Unfortunately, looping constructs in F# do not allow for short circuits. There is neither break nor continue nor is there a way to return a value early from a loop. This is because there is no real return value but rather an implicit equivalence of the value of an expression with the value of the function.
So to work around this issue, when I have loops like this, I write them using tail recursion. I can take the for loop above and write it like this instead:
let rec tailFunc arr i i_end acc =
if i >= i_end then acc
else someFunc arr (i + 1) i_end (acc + SomeOperation(arr.[i]))
tailFunc arr 0 arr.Length 0
What I’ve done is broken the loop into its own tail-recursive function. I put the end case first since it is essentially chaff and should be ignored. This kind of loop runs very efficiently and consumes nearly no stack space. This tells me that this is an effective idiom for the language, and I get the benefit of not having to remember to use arr.Length-1, so I don’t get an off-be-one error.
In addition, this construct does lend itself to short-circuiting. Let’s consider the following C# function:
int ShortCircuitOperation(int[] arr)
{
int sum = 0;
for (int i=0; i < arr.Length; i++) {
int opresult = SomeOperation(arr[i]);
if (opresult < 0)
break;
sum += opresult;
}
return sum;
}
This is essentially, sum all results of the operations on an arr up until the the operation returns a negative result. Writing this in F# tail-recursively becomes this:
let rec ShortCircuitOperation (arr:int[]) i i_end acc =
if i >= i_end then acc
let opresult = SomeOperation(arr.[i])
if opresult < 0 then acc
else ShortCircuitOperation arr (i + 1) i_end (acc + opresult)
// ...
let answer = ShortCircuitOperation a 0 a.Length 0
This function can’t be written with F# for-loops as is (although you could do it with a seq, I suppose). Again, the important part is not the example itself but the concept: I’m running a loop that is supposed to run some number of times, but may in fact have to stop early and I can’t know that a priori.
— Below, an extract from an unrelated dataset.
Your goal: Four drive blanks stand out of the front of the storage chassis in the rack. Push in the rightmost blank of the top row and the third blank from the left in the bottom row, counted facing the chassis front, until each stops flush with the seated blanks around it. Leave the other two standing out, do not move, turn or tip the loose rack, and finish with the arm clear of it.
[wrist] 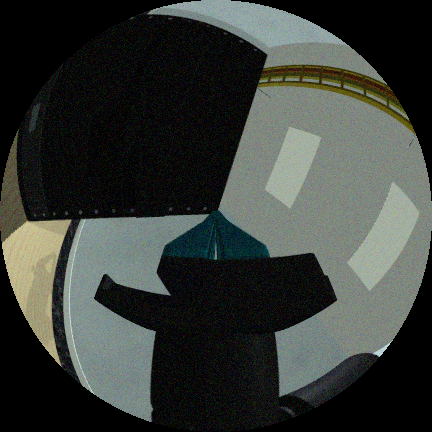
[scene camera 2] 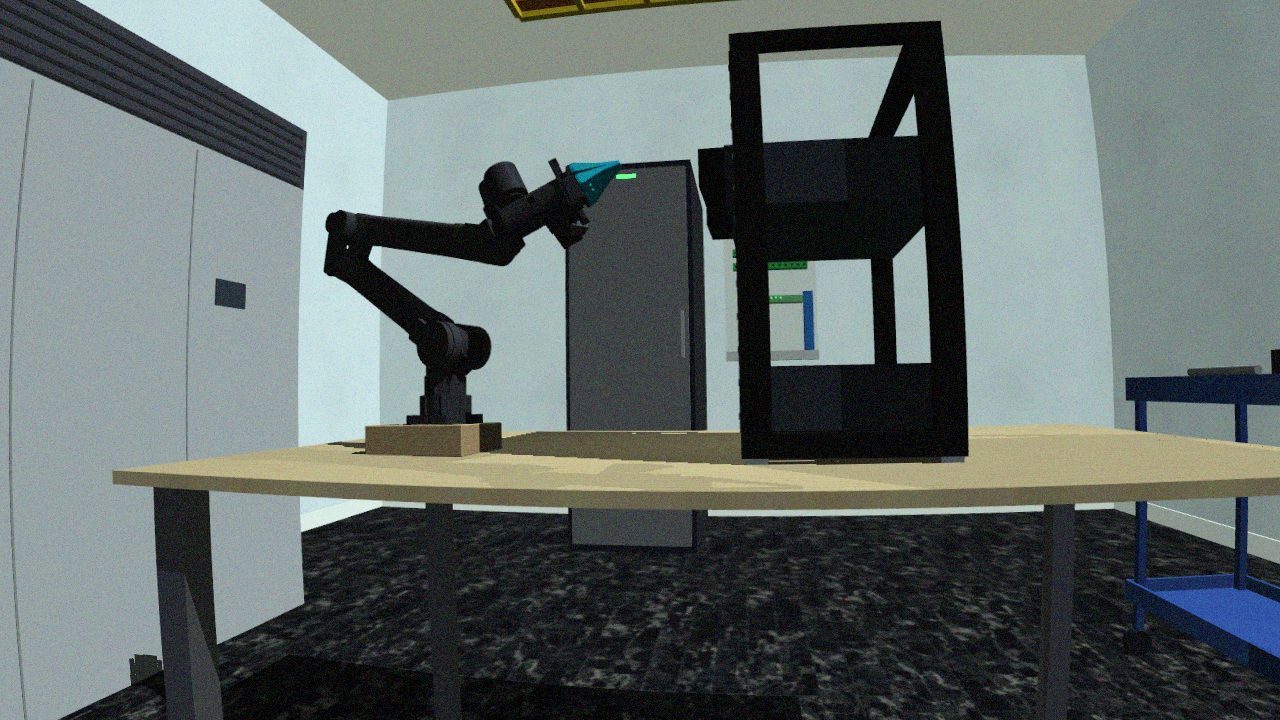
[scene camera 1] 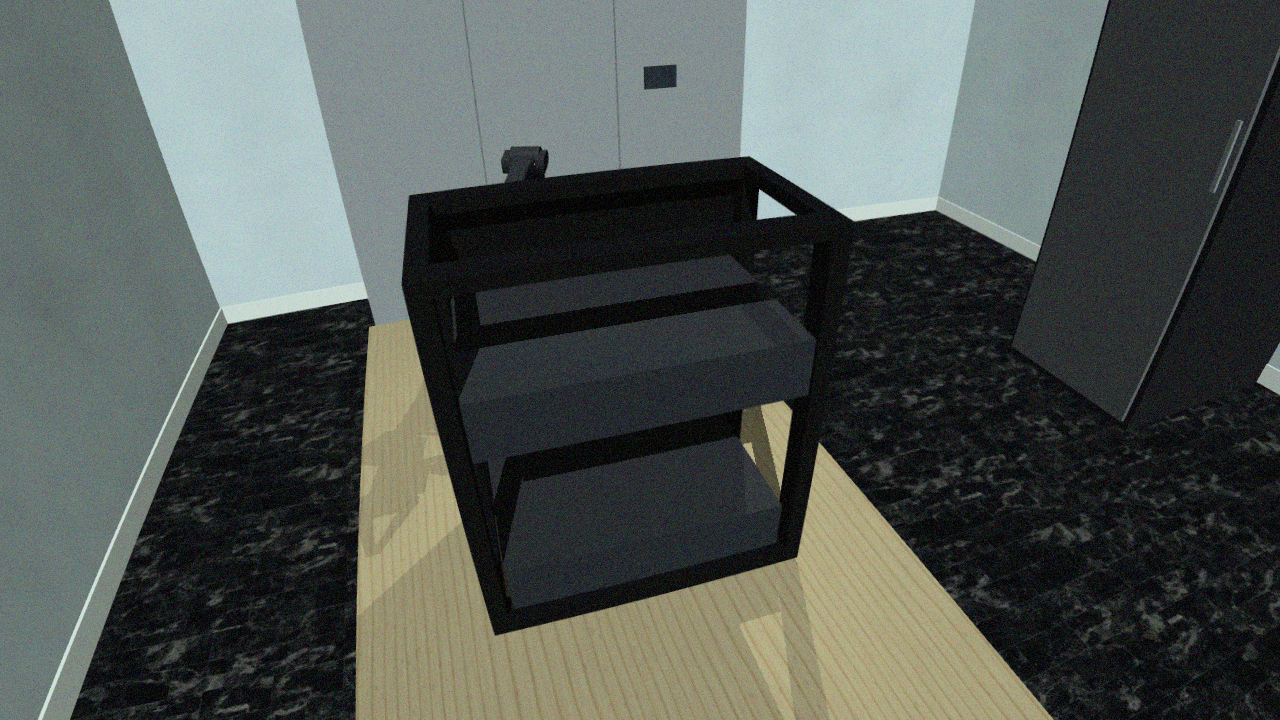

Where the rubber hits the road is that I wrote a version of adaptive threshold in F# such that it is pixel-per-pixel identical to our existing adaptive threshold command. The code contains no for-loops. Except for image data and public class properties, the data within the code is immutable – there are no explicit side effects. It does contain 15 tail-recursive functions that perform the various operations. It runs about 1.5x slower than the equivalent C++ version, but instead of going through pointers to memory and doing pointer juggling, it is pure managed code and never touches a pointer and goes through an abstraction layer to get at pixels. So even with the pixel memory abstraction, it’s still reasonably performant.
To give you an idea of how this stiches into dotImage, here is a function that computes the minimum and maximum pixel values in an 8-bit gray image:
let rec RowMinMax (row: byte[]) (x:int) (x_end:int) (minval:int) (maxval:int) =
if x >= x_end then minval,maxval
else
let value = (int row.[x])
RowMinMax row (x + 1) xlimit (min minval value) (max maxval value)
let rec MinMaxXY (pa:PixelAccessor) (y:int) (y_end:int) (minval:int) (maxval:int) (row:byte[]) =
if y >= y_end then minval,maxval
else
pa.GetReadOnlyScanline(y, row)
let currmin,currmax = RowMinMax row 0 row.Length minval maxval
MinMaxXY pa (y + 1) ylimit currmin currmax row
let MinMax (pm:PixelMemory) =
use pa = pm.AcquirePixelAccessor()
let row = Array.zeroCreate<byte> pm.RowStride
MinMaxXY pa 0 pm.Height 255 0 row
// ...
let minval,maxval = MinMax atalaImage.PixelMemory
the resulting code is performant, fairly easy to read and safe.